Problem requirements: Below is a listing; repeat exactly the lines from the one containing "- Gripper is" to the one containing "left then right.", both included.

(Material to process begins)

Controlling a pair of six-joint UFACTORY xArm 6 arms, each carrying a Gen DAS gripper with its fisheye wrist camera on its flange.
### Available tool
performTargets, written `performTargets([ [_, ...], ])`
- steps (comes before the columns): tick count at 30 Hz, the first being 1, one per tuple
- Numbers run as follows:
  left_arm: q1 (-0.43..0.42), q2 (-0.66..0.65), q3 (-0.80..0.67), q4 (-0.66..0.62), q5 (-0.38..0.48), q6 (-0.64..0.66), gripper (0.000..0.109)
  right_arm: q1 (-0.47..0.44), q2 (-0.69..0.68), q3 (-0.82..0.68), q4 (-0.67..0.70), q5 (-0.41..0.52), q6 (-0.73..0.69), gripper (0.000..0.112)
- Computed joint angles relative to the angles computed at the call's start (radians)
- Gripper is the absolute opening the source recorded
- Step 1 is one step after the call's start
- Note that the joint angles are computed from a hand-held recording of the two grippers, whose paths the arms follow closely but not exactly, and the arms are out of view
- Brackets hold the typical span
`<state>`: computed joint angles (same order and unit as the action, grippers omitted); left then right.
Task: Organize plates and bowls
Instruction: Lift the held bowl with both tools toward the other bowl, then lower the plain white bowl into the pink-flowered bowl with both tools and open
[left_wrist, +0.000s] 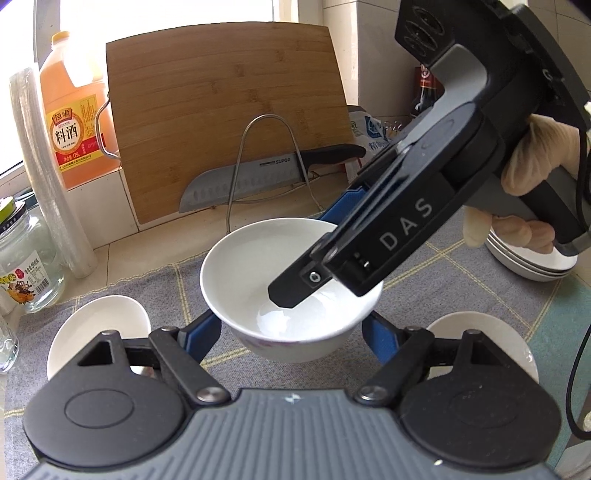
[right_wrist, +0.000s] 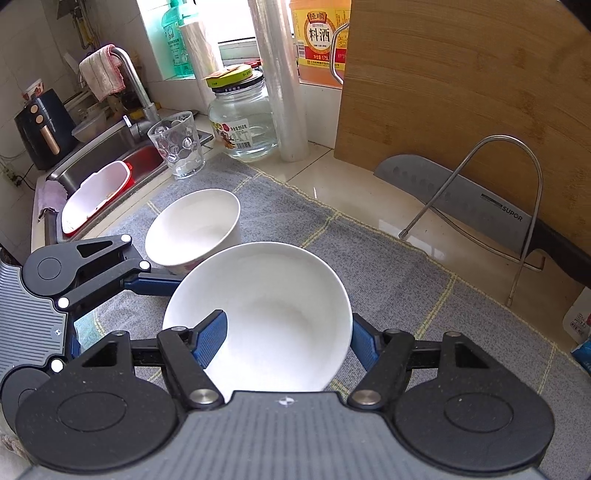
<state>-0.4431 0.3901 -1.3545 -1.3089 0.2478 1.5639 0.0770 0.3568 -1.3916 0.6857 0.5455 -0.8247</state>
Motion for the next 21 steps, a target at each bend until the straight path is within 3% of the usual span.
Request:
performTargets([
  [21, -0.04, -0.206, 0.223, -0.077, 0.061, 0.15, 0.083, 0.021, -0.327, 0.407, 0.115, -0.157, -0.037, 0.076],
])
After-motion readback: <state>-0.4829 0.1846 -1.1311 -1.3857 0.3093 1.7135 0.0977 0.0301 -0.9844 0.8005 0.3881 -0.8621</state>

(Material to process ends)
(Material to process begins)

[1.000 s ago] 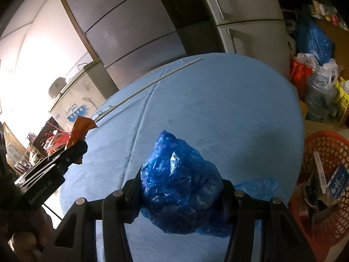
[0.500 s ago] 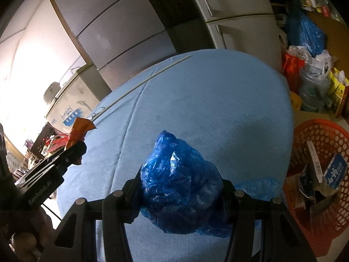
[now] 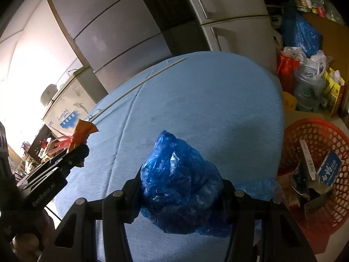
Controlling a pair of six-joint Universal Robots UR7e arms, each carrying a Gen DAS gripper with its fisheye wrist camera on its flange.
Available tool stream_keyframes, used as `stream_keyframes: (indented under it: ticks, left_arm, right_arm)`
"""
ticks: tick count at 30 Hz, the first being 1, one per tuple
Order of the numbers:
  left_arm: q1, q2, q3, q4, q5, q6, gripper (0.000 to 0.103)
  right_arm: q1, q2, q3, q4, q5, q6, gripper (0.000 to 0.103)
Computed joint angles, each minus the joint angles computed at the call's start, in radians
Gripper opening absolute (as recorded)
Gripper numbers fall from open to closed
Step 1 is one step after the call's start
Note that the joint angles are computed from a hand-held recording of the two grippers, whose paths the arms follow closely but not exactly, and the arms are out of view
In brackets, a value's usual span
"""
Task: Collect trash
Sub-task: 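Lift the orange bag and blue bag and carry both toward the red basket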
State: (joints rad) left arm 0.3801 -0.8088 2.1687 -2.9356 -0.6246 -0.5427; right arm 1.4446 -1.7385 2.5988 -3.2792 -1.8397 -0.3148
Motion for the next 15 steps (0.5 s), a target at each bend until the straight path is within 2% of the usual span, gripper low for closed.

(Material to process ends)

Result:
- Gripper is the absolute opening the source recorded
- Step 1 is one step after the call's start
- Note that the joint angles are computed from a hand-held recording of the two grippers, whose paths the arms follow closely but not exactly, and the arms are out of view
- Brackets hold the typical span
`<state>`: computed joint angles (same order and unit as the action, grippers omitted); left then right.

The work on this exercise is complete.